Justice Rosa Weber also highlighted that the risks entailed in MP 954 – namely, its vague terms, absence of security measures and disproportionate collection of data – are potentially increased by the current institutional limitations of data protection in Brazil. This fragile framework is related, in first place, to the fact that the data protection law, that would come into force next August, has been postponed to 2021. Despite the country having constitutional and other legal provisions that support data protection claims, a sanitary emergency with the potential to impact use of personal data must have strengthened the claim for an organised and coherent data protection regime. Instead, it served as ground for its weakening, depriving the institutional landscape of clarity and legal certainty. Secondly, the lack of a data protection authority leaves it without an expert and independent body that can also contribute to fair and efficient measures involving the use of data.

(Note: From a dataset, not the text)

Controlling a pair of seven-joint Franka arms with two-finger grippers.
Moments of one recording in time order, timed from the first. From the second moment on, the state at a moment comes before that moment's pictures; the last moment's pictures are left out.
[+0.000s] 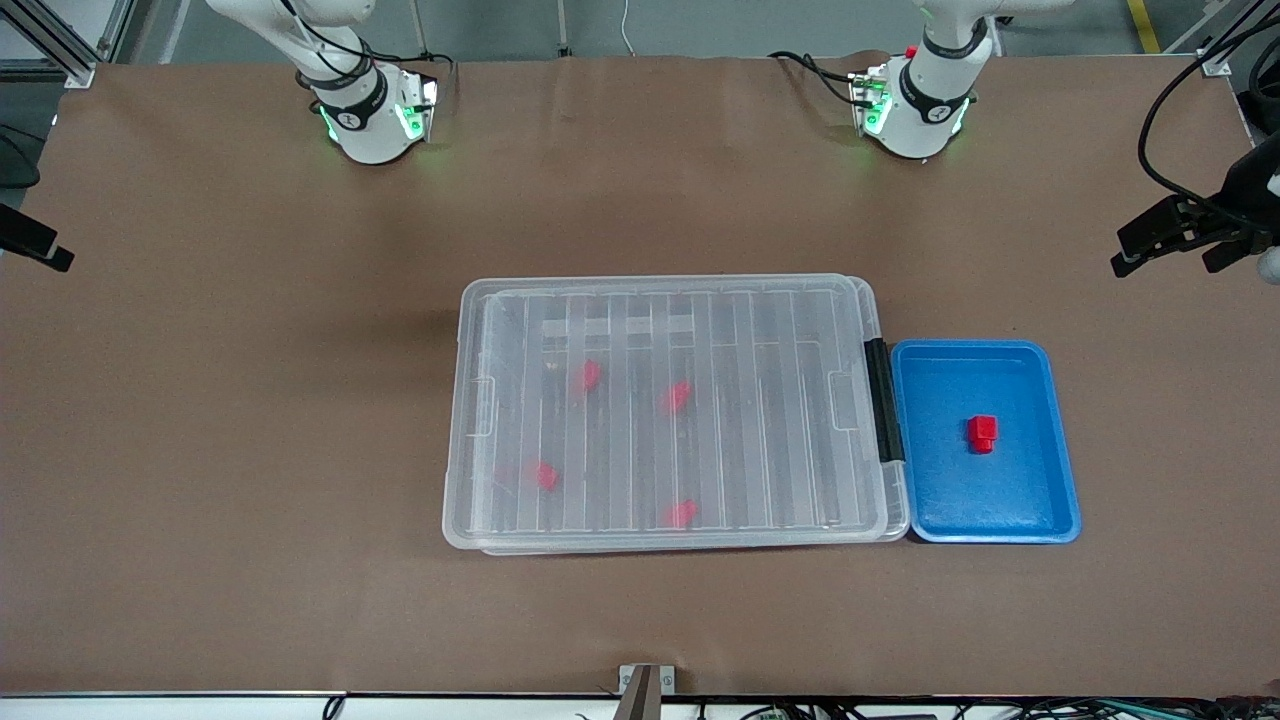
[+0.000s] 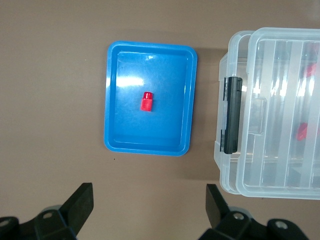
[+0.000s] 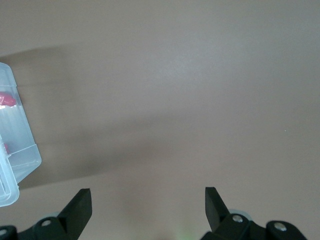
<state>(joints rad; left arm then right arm) -0.04 0.00 0.00 -1.53 -0.02 1.57 -0.08 -0.08 0.02 -0.09 -1.49 0.00 1.47 0.01</state>
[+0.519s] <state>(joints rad) -0.04 0.00 0.00 -1.52 -0.02 1.57 -0.08 -0.08 0.02 -0.09 -1.49 0.00 1.47 0.01</state>
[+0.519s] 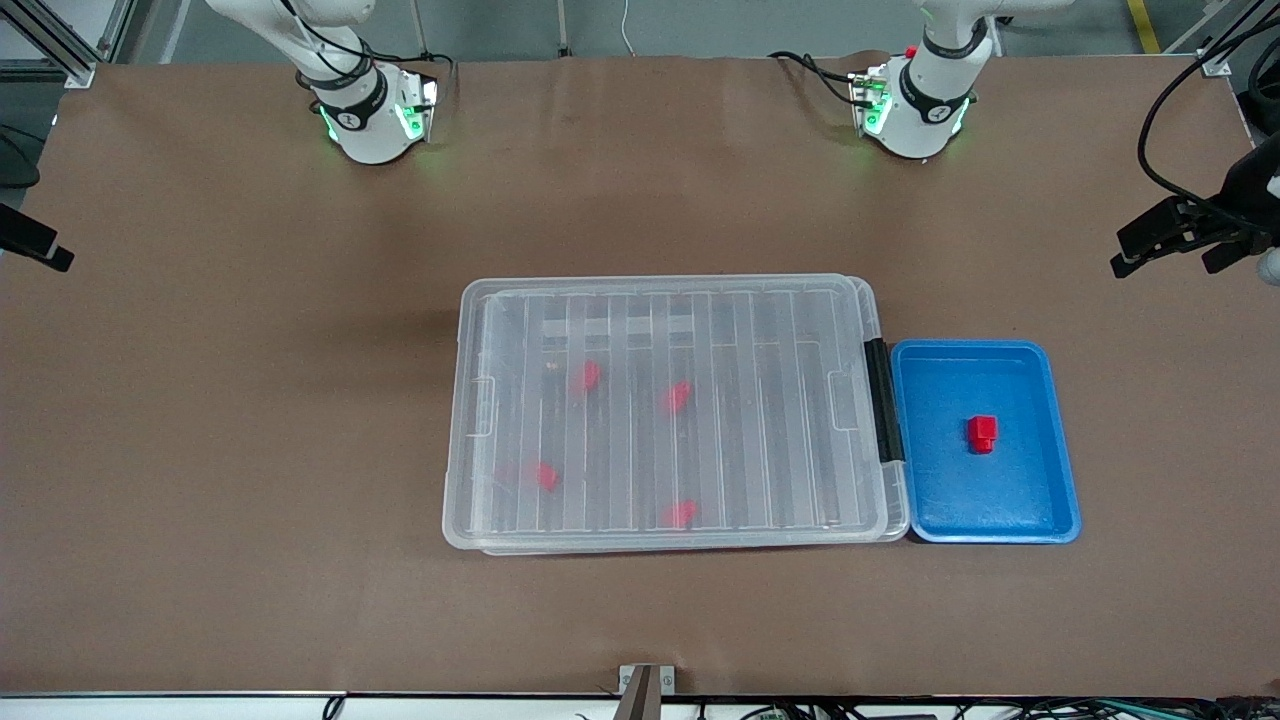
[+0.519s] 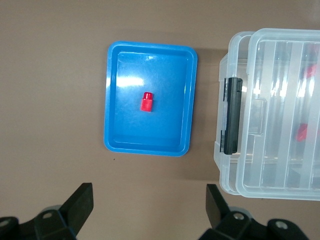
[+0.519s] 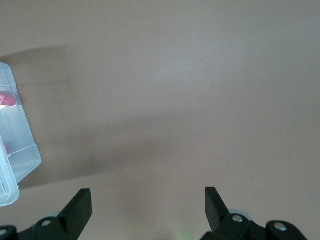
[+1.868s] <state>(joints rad) -0.02 0.27 0.01 -1.73 -0.02 1.98 0.09 0.22 0.52 0.20 -1.49 -0.10 2.00 0.37</state>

Even though this Supreme Court decision cannot revert these setbacks, it sends a clear message to the government regarding future initiatives that might come to the Court’s appreciation.

 

The milestone and the challenges ahead

Besides settling this specific dispute, the Supreme Court endorsed years of debate and initiatives towards the enhancement of data protection regulation. In a time when data protection measures were already being underrated for the (alleged) sake of public health, this decision underpins present and future initiatives of data use in purpose limitation, proportionality and the active adoption of information security measures. Furthermore, the decision establishes relevant boundaries for the executive and legislative branches, which were not clear in the Brazilian Landscape yet.

Even though this decision does not neutralise all the current risks for data protection, it does state an important precedent for lower courts. As adjudication will possibly continue to play an important role in containing initiatives such as MP 954, only the creation of a data protection authority, with its multistakeholder council, would bring more legal certainty for data processing in the country.

Nevertheless, the ruling already provides for clear constitutional standards for legitimate data processing. Hopefully, it will also clear the path for the full implementation of the data protection framework designed in Law 13.709/18.